Marie-Ève est mère de deux adolescents qu’elle affectionne profondément. Toutefois, une chose reste claire dans son esprit. «Si c’était à refaire, je ne le referais pas», déclare-t-elle sans hésitation au sujet de ses maternités. Elle a même rebaptisé le terme «malternité», symbole d’une réalité qui l’a si longtemps tourmenté. «Pouvoir dire que je regrette d’être mère m’a grandement soulagée», partage-t-elle. Son premier choc a été de réaliser qu’une fois maman, tout s’effaçait au profit de l’enfant. «C’est comme si toute l’énergie va vers lui, pour répondre à ses besoins», raconte Marie-Ève qui manquait de temps pour elle-même. Mais être mère est le métier d’une vie — son second choc — qu’elle exerce désormais tant bien que mal. «J’aime le temps que je partage avec mes enfants, mais ce n’est vraiment pas instinctif», confie-t-elle. «Il n’y a pas d’instinct maternel, juste de l’obligation.» Ses enfants le savent, Marie-Ève ayant toujours été très transparente avec eux. «Ils ne l’ont pas mal pris et on tourne beaucoup ça en blagues», relate-t-elle. Elle ne souhaite créer en eux ni traumatisme ni blessure d’abandon, mais plutôt instiller des valeurs d’indépendance et de responsabilisation basées sur un dialogue honnête. S’ils doivent faire un choix, elle ne le fait pas pour eux, mais leur explique les potentielles conséquences. S’ils accomplissent un exploit, elle n’est pas fière d’eux, mais s’assure qu’eux-mêmes le soient. «Je ressens de l’amour, mais je les laisse vivre», résume-t-elle.

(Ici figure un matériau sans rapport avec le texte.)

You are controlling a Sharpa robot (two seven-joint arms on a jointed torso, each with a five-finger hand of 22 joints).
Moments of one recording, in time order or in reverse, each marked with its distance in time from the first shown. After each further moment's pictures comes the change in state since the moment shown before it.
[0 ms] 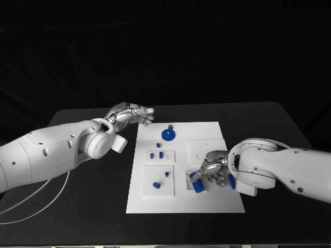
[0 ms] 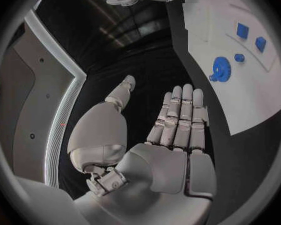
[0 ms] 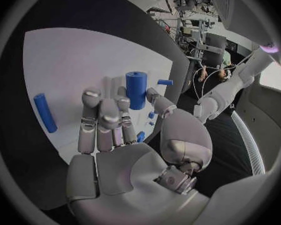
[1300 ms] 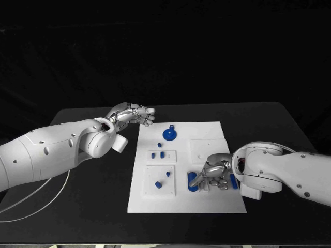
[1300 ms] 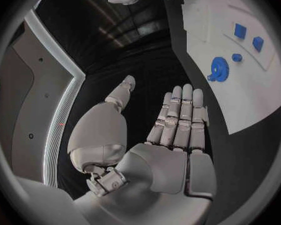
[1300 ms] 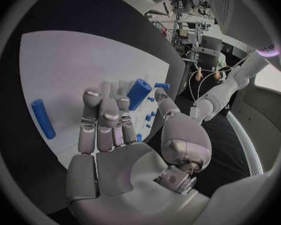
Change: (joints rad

RENOUER AVEC LA RÉALITÉ Mais avant que l’expérience de la maternité ne tourne au cauchemar, la société a vendu à Marie-Ève un rêve: celui d’accéder au bonheur par le statut de mère. Deux enfants, une dépression post-partum et un océan de culpabilité achèveront cependant de briser cette illusion. «J’ai ressenti de la colère envers ma famille, envers le modèle dans lequel j’ai été élevée», relate-t-elle. «J’avais l’impression de me réveiller après un cauchemar et que ce n’était pas moi qui avais pris la décision.» Aujourd’hui, elle parle ouvertement de son vécu, incarnant le contre-modèle qu’elle aurait voulu connaître plus tôt et encourageant d’autres femmes en «malternité» à sortir de cette solitude taboue. Mais par-dessus tout, en parler aide Marie-Ève à faire la paix intérieurement. «Si je veux être heureuse dans cette réalité-là, je n’ai pas d’autre choix que d’être honnête envers moi-même», raisonne-t-elle.